僕が彼女に執着心を持った時

白河 てまり

愛情と執着

 僕たちは電車に揺られて帰った。
 車窓に映る景色は夜だから真っ暗で、たまに街灯と家々の灯りがポツポツと流れる。
 映子ちゃんは窓側の席で、隣の僕の肩に頭を乗せて、すやすやと眠っている。僕も、そっと彼女に身を委ねた。



 映子ちゃんが短大2年生になった時、進路希望を地元の百貨店に出すことになる。僕らのこの県には百貨店が3件あり、その全部に希望を出したそうだ。
 清水の話を聞いてから、彼女は仕事について真剣に考えている様子だ。モチベーションが上がったのだろう。よかった。

 そして、卒業を迎える前に、無事第一希望である百貨店から、内定が出た。
 彼女はとても喜んだ。僕も一緒になって喜び、お祝いをした。



 僕は、弱い人間だ。だから、僕には彼女がどうしても必要なのだ。
 彼女は僕の人生における、大切な宝物だから。
 こんな弱い僕でも、彼女が幸せになれるなら、なんだってしてやろうと思える。彼女を悲しませるものがあるとしたら、僕が全力で守ってやる。これって、愛してるってことだな。
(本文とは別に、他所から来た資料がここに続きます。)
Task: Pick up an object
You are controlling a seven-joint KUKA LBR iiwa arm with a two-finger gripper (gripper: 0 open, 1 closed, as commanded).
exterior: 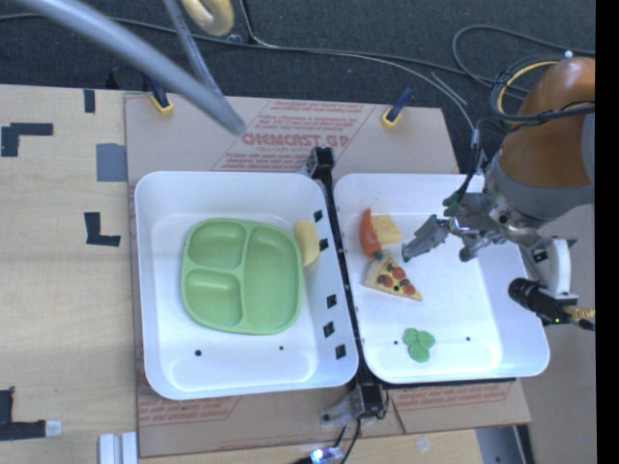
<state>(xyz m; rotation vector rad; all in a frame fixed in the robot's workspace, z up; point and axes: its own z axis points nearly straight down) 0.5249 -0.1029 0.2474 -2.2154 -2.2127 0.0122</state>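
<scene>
In the right bin (503, 346) lie a pizza slice (392, 278), a red pepper-like piece (369, 232) with a yellow block (387, 228) touching it, and a small green leafy piece (419, 344). My gripper (440, 248) hangs over the right bin's middle, just right of the pizza slice and the red piece. It is open with nothing between its fingers. One finger (418, 241) points left toward the pizza slice.
The left bin (160, 259) holds a green divided plate (242, 275) and a pale yellow piece (307, 243) by the divider. A black clip rail (334, 269) separates the bins. Cables trail behind the bench. A grey pole (126, 42) crosses the top left.
</scene>
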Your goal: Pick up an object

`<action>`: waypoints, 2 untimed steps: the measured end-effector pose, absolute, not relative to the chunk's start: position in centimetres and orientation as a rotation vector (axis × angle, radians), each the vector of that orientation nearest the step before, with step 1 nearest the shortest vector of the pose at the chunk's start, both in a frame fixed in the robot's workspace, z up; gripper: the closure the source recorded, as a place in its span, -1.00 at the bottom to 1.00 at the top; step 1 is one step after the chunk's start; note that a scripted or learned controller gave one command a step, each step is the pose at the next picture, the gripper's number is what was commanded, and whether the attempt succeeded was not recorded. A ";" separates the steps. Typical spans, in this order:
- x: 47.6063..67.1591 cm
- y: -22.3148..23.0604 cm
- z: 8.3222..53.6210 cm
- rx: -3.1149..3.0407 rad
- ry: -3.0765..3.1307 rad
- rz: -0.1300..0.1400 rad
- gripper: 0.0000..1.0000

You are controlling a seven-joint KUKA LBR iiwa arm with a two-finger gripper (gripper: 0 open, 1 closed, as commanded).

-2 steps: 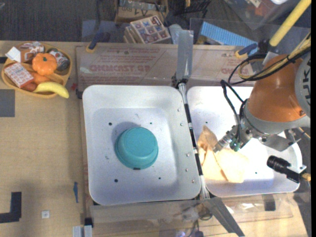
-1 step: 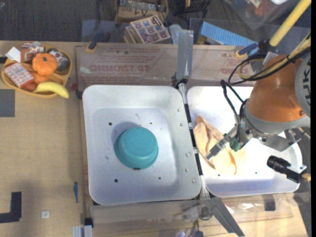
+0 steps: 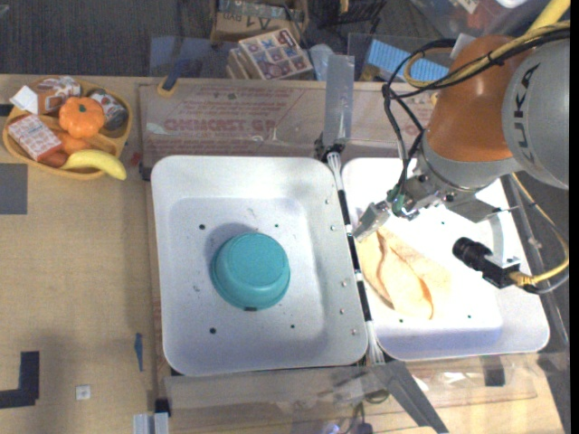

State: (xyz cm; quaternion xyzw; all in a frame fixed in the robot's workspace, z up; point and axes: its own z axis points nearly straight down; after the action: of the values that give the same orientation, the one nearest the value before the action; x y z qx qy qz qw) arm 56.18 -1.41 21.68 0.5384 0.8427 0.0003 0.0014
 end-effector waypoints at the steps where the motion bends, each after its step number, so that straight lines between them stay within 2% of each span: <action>1: 56.8 -11.1 13.8 1.750 2.608 0.000 -1.00; 2: 59.5 -13.6 9.5 1.738 2.607 0.005 -1.00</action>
State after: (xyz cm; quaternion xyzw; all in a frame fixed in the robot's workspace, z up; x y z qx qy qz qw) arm 59.52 -13.55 9.48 0.5547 0.8320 0.0015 0.0041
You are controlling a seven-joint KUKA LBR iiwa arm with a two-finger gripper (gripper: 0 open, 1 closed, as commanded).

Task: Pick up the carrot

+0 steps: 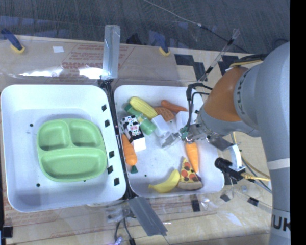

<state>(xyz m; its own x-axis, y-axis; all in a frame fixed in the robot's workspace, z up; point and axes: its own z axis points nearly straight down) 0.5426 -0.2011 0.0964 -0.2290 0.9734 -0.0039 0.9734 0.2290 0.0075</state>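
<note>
The orange carrot [193, 156] lies lengthwise in the right bin [158, 188], green top uppermost.

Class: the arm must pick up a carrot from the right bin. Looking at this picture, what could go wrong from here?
1. Two carrots: one just below the gripper, another by the left wall; the program may mix targets.
2. The pizza slice and banana lie close below the near carrot and could be nudged.
3. Cables hang near the bin rim.

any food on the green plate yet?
No. The green plate sits alone in the left bin; the carrots, corn and banana all lie in the right bin.
</note>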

 これから、社会に出て彼女は沢山の人たちと出会うだろう。中には僕なんかが太刀打ち出来ない素敵な男性も現れるかもしれない。
 僕はその度に不安に苛まれるだろう。それでも僕は、この手を絶対に離さない。例え何があっても、逃がさすつもりは無い。この気持ちに名を付けるならば、執着心と呼べるだろう。

 初めて彼女と出会った時から、彼女に惹かれていた。僕らは時間を共に過ごして、僕にとって大切な人は、この子なんだな、と実感している。

 それなりに恋愛もしてきたつもりだったけど、こんな気持ちにさせられたのは、彼女が初めてだった。

 もしも運命の人と言うものが本当にあるのならば、それは僕にとっては彼女だと思う。
 愛情と執着心、この二つは紙一重で、切り離せないものだと僕は思う。